Gradient

Given a scalar field \(f : \mathbb{R}^n \rightarrow \mathbb{R}\), its gradient, denoted \(\nabla f\) is the vector of partial derivatives \[ \nabla f = \begin{bmatrix} \partial_1 f\\ \vdots\\ \partial_n f \end{bmatrix}\] Where \(\partial_i f = \frac{\partial f}{\partial x^i}\) denotes the partial derivative of \(f\) in the direction of the coordinate \(x^i\), formally defined as \[ \frac{\partial f}{\partial x_i } = \lim_{\epsilon \rightarrow 0} \frac{f(x_1, \cdots x_i + \epsilon \cdots x_n) - f(x_1, \cdots, x_n)}{\epsilon} \]

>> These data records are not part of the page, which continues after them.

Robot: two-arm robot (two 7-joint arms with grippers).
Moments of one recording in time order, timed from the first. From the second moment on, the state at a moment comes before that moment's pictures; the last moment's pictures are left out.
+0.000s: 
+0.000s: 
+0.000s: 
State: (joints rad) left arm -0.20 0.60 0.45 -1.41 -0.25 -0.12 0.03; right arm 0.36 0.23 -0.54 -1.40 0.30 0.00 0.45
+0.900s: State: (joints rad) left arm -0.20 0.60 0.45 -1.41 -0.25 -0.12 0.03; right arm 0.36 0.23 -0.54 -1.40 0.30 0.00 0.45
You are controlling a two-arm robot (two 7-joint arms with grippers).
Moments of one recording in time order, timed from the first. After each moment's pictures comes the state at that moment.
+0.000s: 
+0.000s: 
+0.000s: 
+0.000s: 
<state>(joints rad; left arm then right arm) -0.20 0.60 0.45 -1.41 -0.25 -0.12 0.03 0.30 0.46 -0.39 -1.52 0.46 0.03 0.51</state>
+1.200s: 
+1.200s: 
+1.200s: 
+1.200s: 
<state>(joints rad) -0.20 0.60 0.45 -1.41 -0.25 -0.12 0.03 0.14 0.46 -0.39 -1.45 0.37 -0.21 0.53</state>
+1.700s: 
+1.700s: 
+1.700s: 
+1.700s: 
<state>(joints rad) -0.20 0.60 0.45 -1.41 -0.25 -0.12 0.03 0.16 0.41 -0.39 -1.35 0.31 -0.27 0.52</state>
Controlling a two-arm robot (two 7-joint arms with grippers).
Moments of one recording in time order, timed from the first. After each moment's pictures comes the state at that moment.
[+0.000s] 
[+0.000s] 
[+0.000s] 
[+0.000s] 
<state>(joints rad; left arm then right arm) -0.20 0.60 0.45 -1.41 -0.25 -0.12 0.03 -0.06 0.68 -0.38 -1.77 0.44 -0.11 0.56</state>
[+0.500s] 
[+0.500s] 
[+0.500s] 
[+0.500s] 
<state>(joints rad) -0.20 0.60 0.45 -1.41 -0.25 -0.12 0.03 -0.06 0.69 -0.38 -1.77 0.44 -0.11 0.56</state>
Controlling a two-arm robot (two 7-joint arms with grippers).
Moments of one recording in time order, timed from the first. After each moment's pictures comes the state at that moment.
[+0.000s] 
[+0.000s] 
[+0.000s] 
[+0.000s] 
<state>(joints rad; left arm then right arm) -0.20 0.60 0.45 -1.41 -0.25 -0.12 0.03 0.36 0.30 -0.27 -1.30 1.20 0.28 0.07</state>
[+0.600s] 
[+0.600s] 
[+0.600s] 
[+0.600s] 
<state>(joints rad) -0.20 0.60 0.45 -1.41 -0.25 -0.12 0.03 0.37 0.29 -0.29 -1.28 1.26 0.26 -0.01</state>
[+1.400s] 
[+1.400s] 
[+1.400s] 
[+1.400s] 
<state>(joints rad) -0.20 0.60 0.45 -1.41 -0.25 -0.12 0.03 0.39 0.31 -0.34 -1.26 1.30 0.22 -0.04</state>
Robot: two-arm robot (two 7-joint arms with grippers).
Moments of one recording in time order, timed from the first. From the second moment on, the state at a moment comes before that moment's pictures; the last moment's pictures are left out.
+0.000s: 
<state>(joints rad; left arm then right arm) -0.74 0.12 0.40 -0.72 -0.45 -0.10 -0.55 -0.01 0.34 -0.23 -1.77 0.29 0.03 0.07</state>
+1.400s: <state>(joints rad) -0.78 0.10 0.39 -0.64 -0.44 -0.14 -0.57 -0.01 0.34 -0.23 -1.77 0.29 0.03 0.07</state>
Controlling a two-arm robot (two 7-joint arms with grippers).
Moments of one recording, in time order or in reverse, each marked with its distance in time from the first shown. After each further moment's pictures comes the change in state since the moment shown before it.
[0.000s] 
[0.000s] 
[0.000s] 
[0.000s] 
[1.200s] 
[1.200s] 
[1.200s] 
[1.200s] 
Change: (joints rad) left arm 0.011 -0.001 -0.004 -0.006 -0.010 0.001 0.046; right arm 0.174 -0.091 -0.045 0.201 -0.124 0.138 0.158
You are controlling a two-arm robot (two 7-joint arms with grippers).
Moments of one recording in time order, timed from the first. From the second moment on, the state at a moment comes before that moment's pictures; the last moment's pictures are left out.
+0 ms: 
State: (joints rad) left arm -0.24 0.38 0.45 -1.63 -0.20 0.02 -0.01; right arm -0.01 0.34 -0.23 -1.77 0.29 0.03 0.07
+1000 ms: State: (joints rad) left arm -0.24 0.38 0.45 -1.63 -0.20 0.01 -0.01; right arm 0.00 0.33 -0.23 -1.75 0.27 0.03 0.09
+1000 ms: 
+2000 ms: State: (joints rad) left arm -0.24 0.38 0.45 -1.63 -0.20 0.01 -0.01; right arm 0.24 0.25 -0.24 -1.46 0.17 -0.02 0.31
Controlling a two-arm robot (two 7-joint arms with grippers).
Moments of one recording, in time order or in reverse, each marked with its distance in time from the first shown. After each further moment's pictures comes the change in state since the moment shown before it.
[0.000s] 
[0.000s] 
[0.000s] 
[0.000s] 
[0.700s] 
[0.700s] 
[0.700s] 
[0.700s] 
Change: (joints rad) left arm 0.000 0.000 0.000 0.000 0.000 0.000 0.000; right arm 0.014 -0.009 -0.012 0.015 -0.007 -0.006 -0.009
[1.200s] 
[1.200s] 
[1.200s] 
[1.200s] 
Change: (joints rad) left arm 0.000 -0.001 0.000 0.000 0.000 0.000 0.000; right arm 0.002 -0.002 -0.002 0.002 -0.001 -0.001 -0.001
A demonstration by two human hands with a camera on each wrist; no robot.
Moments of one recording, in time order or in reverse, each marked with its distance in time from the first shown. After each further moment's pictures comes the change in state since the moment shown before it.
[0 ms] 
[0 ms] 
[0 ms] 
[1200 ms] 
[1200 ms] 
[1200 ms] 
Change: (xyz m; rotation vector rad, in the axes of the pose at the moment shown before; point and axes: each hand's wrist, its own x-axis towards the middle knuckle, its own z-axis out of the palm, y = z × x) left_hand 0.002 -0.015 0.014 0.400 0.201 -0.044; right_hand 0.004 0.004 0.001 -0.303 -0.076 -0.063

To emphasize on the variables held constant, sometimes the notation \(\big( \frac{\partial f}{\partial x_i} \big)_{x_1,\cdots,x_{i-1},x_{i+1},\cdots,x_n}\) is used.

In this form, the gradient can be rewritten as \(\nabla f = \partial_i f \mathbf{e}_i\), thus the above definition implicitly chooses the standard Euclidean basis.

The symbol \(\nabla\) can be thought of as an operator as well, in type notation this would be \(\nabla :: (\mathbb{R}^n \rightarrow \mathbb{R}) \rightarrow \mathbb{R}^n\) such that \(\nabla = \mathbf{e}_i \partial_i\).

Note that the gradient returns a vector field. The gradient can be used to rewrite directional derivative of \(f\) in the direction of the unit vector \(\mathbf{\hat{n}}\) as \(D_{\mathbf{\hat{n}}}(f) = \nabla f \cdot \mathbf{\hat{n}} = |\nabla f||\mathbf{\hat{n}}| \cos(\theta)\) - this dot product measures the rate of change of \(f\) in the direction of \(\mathbf{\hat{n}}\) thus we can see it is maximized when \(\theta=0\) i.e. \(\mathbf{\hat{n}}\) points in the same direction as \(\nabla f\).